- ASSIGNMENT:
What you return should be the complete data below, word for word, with no pictures in it.

- SUPPLIED INFORMATION:
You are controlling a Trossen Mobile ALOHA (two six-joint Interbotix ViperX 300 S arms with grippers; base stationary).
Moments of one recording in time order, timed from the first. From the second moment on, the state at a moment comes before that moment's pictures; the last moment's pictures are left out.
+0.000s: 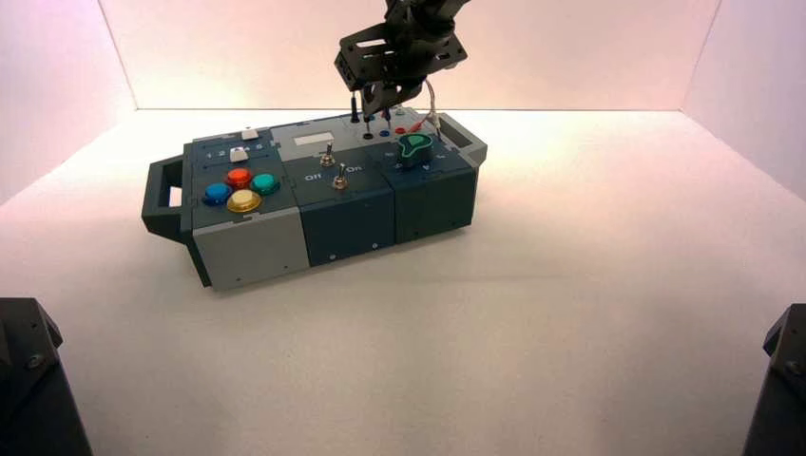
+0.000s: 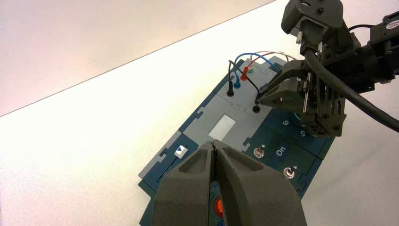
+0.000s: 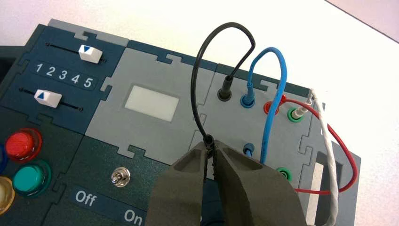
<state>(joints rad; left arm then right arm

- EXERCISE SOLUTION:
You are controlling a Trossen Mobile ALOHA (two six-joint Interbotix ViperX 300 S arms with grippers; base stationary).
Moments of one recording in time order, timed from the first. From the second moment on, the state at a moment comes before that moment's pictures; the last moment's pictures are left out.
+0.000s: 
+0.000s: 
+0.000s: 
<state>(joints rad; left arm then right arm

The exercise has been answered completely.